* _PROBLEM REQUIREMENTS_:
Every entry below, first to last, should be restated word for word.

* _EXTRACTED INFORMATION_:

■ ■ ■

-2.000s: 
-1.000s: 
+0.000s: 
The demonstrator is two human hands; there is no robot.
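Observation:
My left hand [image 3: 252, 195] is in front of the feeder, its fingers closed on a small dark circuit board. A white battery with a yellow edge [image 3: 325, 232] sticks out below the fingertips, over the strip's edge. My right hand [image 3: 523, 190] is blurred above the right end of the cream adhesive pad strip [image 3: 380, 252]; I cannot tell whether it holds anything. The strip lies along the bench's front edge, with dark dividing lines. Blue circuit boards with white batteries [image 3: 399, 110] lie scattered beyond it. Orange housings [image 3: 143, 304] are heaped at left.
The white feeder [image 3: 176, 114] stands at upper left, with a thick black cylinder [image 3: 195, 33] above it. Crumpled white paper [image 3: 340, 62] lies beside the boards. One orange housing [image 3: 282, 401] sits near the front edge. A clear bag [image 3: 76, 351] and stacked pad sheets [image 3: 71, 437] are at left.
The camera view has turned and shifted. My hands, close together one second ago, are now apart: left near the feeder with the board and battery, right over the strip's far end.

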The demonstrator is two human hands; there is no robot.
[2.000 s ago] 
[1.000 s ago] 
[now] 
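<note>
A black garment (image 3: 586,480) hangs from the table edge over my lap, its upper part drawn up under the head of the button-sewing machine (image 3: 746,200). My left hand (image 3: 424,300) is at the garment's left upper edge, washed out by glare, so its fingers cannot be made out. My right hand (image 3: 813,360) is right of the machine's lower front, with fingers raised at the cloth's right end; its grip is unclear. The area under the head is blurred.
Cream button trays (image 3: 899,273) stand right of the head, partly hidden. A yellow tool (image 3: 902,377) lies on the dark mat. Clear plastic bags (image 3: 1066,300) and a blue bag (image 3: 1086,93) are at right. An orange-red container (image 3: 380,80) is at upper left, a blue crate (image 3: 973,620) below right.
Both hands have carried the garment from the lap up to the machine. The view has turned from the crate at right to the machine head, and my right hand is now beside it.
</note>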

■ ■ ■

* _TASK RESPONSE_:
-2.000s: 
-1.000s: 
+0.000s: 
The demonstrator is two human hands; there is no robot.
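Observation:
My left hand [image 3: 252, 195] is in front of the feeder, its fingers closed on a small dark circuit board. A white battery with a yellow edge [image 3: 325, 232] sticks out below the fingertips, over the strip's edge. My right hand [image 3: 523, 190] is blurred above the right end of the cream adhesive pad strip [image 3: 380, 252]; I cannot tell whether it holds anything. The strip lies along the bench's front edge, with dark dividing lines. Blue circuit boards with white batteries [image 3: 399, 110] lie scattered beyond it. Orange housings [image 3: 143, 304] are heaped at left.
The white feeder [image 3: 176, 114] stands at upper left, with a thick black cylinder [image 3: 195, 33] above it. Crumpled white paper [image 3: 340, 62] lies beside the boards. One orange housing [image 3: 282, 401] sits near the front edge. A clear bag [image 3: 76, 351] and stacked pad sheets [image 3: 71, 437] are at left.
The camera view has turned and shifted. My hands, close together one second ago, are now apart: left near the feeder with the board and battery, right over the strip's far end.
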
The demonstrator is two human hands; there is no robot.
[2.000 s ago] 
[1.000 s ago] 
[now] 
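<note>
A black garment (image 3: 586,480) hangs from the table edge over my lap, its upper part drawn up under the head of the button-sewing machine (image 3: 746,200). My left hand (image 3: 424,300) is at the garment's left upper edge, washed out by glare, so its fingers cannot be made out. My right hand (image 3: 813,360) is right of the machine's lower front, with fingers raised at the cloth's right end; its grip is unclear. The area under the head is blurred.
Cream button trays (image 3: 899,273) stand right of the head, partly hidden. A yellow tool (image 3: 902,377) lies on the dark mat. Clear plastic bags (image 3: 1066,300) and a blue bag (image 3: 1086,93) are at right. An orange-red container (image 3: 380,80) is at upper left, a blue crate (image 3: 973,620) below right.
Both hands have carried the garment from the lap up to the machine. The view has turned from the crate at right to the machine head, and my right hand is now beside it.
</note>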

The required answer is now complete.